We can also examine the learned models more closely by considering the learned models shown in Figure 3-5, as represented by the way in which they weight each individual feature. Visually, there appears to be more consistency between the Bruegel and Rembrandt models, which is also reflected in the distance matrix shown above.
Figure 3-5: Learned beta weights for each of the three models. |
![]() |
I also considered the inferential capability of the model, i.e., treating the in- and out-of-category testing images wrt a target image as simulated feedback, I looked at which model provided the largest log-likelihood of the data. This simulates a model inference step in a real-life setting, and the expected result would be that the best model according to log-likelihood would in fact be the model corresponding to the category of the target image. For example, if the target image is a Bruegel drawing, then we would expect the Bruegel model (averaged over all training iterations) to provide the best fit to the observations. This is another way besides class prediction of evaluating the learned models. For the corresponding models as shown above, I achieved a 26% model inference error using all the testing images (other than the target image, of course) and 0% error considering only in-category images.
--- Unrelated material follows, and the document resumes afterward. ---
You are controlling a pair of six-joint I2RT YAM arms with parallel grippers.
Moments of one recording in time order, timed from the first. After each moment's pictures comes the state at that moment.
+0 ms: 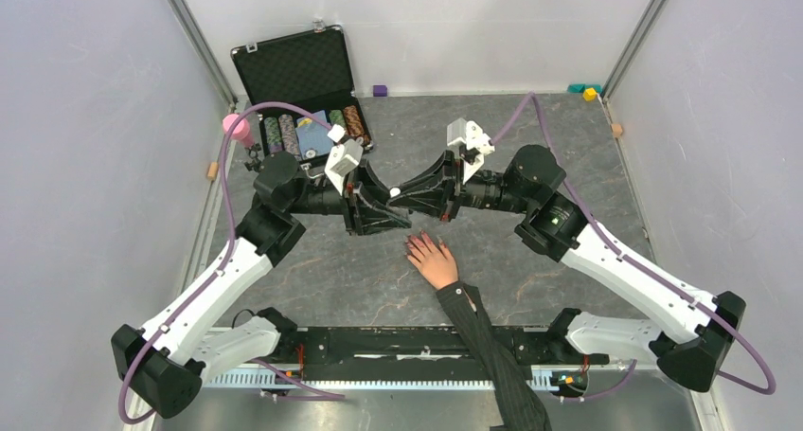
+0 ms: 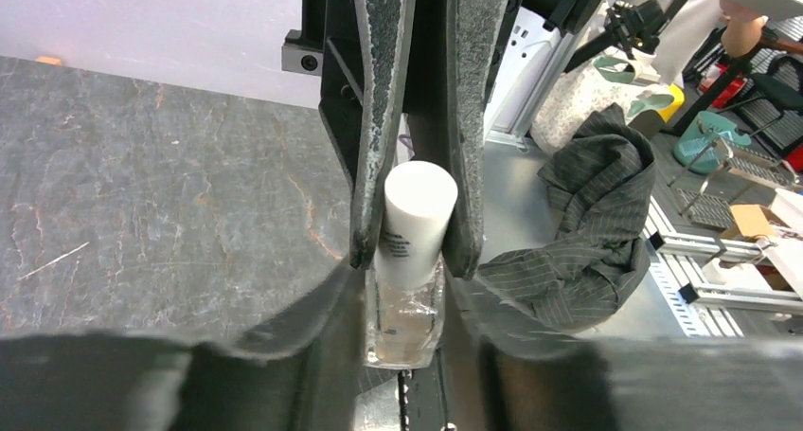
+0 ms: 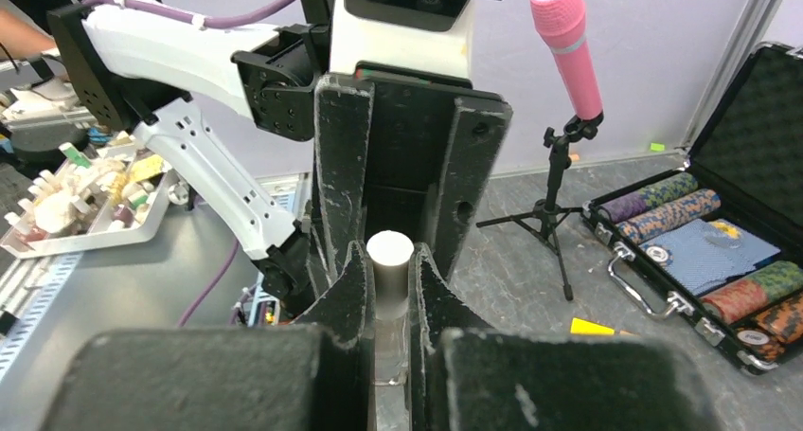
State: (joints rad) left arm -0.57 0.99 0.93 0.20 1.07 -0.34; right arm 0.83 1.13 1.13 0.16 -0.63 0.17
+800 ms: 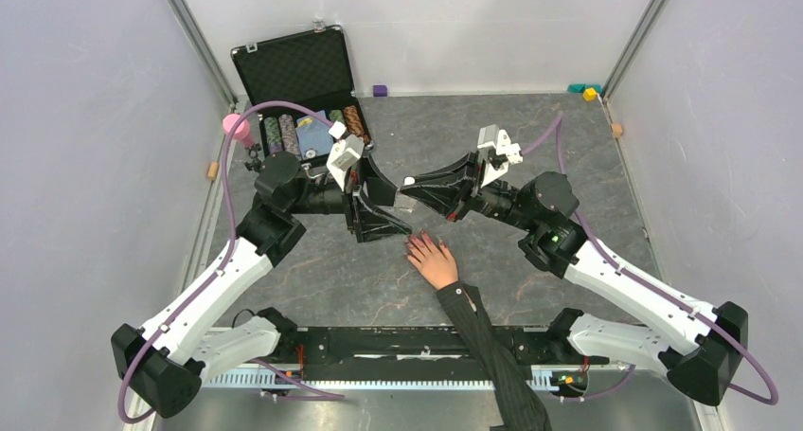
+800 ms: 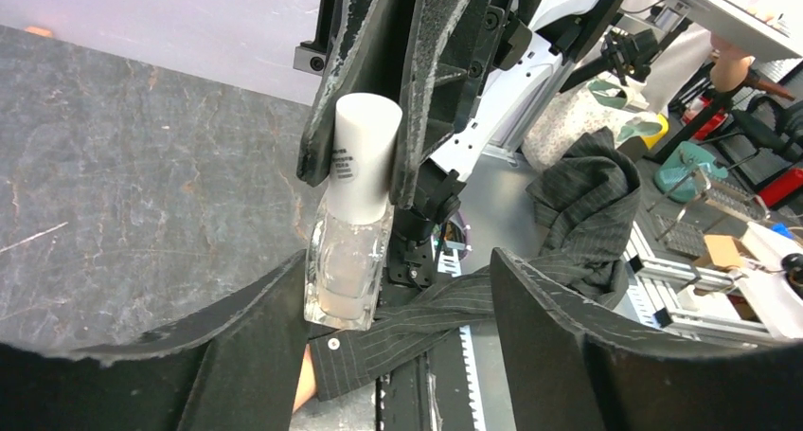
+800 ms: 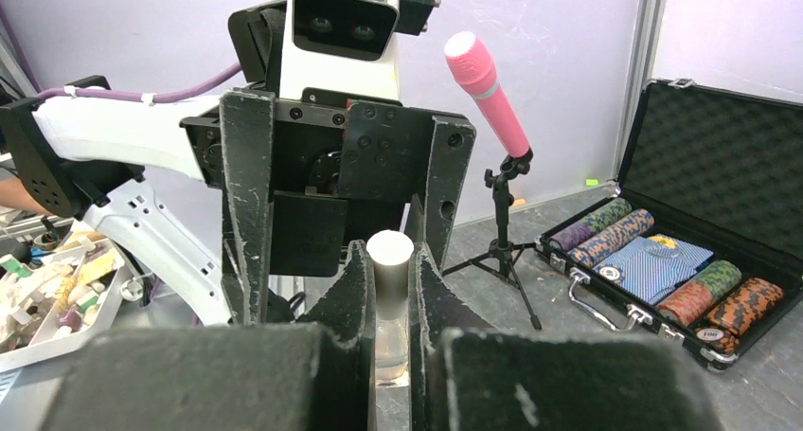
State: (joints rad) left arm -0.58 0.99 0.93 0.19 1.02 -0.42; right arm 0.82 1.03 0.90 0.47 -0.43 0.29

Obviously this information would not be known in practice, but such a low error rate does demonstrate that the model is capturing some salient characteristics of the images.
For the remaining time, I will train the model on more complex problems and also look into examining what recommendations the model makes (after bootstrap learning) in order to provide another means of assessing its validity. If time allows, I may also add more features to my feature set. I also want to concentrate on using the style inference model to automatically determine the relevant stylistic class, using some of the training images as simulated feedback and the testing images as potential recommendations.
One problem I have encountered so far seems to stem from the problem of having many categories of images. During training, the model considers all images from a single category (e.g., Bruegel drawings) to be in-category and all others to be out-of-category. This means that, as the number of image categories grows, it may be increasingly difficult to learn models that separate all of the out-of-category images from the in-category images, even when there is some consistency among the in-category images. I think that perhaps this is a weakness of my model, in that it views pairwise similarities in a local manner. I think the model is strong in that it is learning distinctions that do not depend directly on the features, but in practice it seems that the assumption that there will be a single set of weights that captures the within-class stylistic consistencies and simultaneously perfectly separates the in- and out-of-category data does not hold. In particular, although it may be possible to separate an artist's work from those of all others, multiple models may be needed to capture these distinctions. Also, since the logistic regression model is learning a linear separator in the similarity space, this may account for its inability to separate the in- and out-of-category images effectively. I intend to explore these issues futher in the remaining time, including weighting in-category datapoints more heavily than out-of-category datapoints, since typically there are many more out-of-category exemplars, yet it would be beneficial to consider all of the (training) data when learning a model.